— WHAT THE EXERCISE ASKS —
Reproduce the listing below word for word.
(Beginning of COLLECTED DATA)
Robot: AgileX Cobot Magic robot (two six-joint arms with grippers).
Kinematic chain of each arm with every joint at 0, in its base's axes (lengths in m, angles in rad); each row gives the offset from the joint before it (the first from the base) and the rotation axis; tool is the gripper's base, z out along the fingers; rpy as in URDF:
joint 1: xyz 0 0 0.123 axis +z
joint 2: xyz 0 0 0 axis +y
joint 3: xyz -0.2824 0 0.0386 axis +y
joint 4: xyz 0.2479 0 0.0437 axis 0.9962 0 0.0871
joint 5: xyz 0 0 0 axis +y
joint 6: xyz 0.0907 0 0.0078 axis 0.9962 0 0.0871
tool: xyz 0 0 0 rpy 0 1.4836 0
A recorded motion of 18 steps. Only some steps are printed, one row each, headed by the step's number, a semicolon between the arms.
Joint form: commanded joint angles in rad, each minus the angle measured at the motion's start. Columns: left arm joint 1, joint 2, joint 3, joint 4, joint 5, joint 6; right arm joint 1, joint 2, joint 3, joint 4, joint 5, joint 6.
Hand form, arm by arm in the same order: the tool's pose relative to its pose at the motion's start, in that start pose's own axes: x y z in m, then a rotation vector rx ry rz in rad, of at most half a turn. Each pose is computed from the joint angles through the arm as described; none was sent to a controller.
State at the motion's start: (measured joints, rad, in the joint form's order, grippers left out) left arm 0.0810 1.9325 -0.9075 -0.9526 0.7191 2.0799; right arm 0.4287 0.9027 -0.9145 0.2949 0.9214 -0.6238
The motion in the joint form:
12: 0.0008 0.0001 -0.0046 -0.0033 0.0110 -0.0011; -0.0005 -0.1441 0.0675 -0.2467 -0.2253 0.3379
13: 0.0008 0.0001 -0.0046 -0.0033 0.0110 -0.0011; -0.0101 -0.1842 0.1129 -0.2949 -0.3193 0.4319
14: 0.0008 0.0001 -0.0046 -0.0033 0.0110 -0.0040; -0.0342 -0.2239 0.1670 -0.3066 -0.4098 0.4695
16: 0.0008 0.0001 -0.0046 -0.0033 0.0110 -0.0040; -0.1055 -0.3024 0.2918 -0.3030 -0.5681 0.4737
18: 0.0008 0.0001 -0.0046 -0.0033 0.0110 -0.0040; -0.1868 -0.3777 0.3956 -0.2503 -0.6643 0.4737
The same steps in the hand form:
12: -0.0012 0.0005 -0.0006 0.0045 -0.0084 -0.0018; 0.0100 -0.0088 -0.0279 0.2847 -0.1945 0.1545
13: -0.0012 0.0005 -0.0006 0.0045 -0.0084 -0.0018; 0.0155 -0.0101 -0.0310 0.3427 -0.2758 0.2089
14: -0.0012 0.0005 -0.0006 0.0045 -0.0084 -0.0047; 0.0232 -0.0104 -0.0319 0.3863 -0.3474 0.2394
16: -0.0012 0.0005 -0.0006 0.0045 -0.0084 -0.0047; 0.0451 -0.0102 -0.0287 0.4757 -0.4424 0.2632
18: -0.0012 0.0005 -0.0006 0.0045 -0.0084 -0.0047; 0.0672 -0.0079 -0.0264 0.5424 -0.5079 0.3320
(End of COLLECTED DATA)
— TASK RESPONSE —
Robot: AgileX Cobot Magic robot (two six-joint arms with grippers).
Kinematic chain of each arm with every joint at 0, in its base's axes (lengths in m, angles in rad); each row gives the offset from the joint before it (the first from the base) and the rotation axis; tool is the gripper's base, z out along the fingers; rpy as in URDF:
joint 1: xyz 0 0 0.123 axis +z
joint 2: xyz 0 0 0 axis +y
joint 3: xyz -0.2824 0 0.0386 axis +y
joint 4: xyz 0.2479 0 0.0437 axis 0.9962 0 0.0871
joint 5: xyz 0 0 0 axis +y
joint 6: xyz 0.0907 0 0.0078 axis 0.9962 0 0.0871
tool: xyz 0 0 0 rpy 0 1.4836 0
A recorded motion of 18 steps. Only some steps are printed, one row each, headed by the step's number, a semicolon between the arms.
Joint form: commanded joint angles in rad, each minus the angle measured at the motion's start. Columns: left arm joint 1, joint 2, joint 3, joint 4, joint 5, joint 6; right arm joint 1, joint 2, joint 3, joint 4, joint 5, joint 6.
Hand form, arm by arm in the same order: the tool's pose relative to its pose at the motion's start, in that start pose's own axes: x y z in m, then a rotation vector rx ry rz in rad, of at most half a turn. Each pose is computed from the joint angles through the arm as described; none was sent to a controller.
State at the motion's start: (measured joints, rad, in the joint form's order, grippers left out) left arm 0.0810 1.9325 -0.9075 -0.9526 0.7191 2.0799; right arm 0.4287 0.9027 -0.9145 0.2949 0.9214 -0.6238
The motion in the joint form:
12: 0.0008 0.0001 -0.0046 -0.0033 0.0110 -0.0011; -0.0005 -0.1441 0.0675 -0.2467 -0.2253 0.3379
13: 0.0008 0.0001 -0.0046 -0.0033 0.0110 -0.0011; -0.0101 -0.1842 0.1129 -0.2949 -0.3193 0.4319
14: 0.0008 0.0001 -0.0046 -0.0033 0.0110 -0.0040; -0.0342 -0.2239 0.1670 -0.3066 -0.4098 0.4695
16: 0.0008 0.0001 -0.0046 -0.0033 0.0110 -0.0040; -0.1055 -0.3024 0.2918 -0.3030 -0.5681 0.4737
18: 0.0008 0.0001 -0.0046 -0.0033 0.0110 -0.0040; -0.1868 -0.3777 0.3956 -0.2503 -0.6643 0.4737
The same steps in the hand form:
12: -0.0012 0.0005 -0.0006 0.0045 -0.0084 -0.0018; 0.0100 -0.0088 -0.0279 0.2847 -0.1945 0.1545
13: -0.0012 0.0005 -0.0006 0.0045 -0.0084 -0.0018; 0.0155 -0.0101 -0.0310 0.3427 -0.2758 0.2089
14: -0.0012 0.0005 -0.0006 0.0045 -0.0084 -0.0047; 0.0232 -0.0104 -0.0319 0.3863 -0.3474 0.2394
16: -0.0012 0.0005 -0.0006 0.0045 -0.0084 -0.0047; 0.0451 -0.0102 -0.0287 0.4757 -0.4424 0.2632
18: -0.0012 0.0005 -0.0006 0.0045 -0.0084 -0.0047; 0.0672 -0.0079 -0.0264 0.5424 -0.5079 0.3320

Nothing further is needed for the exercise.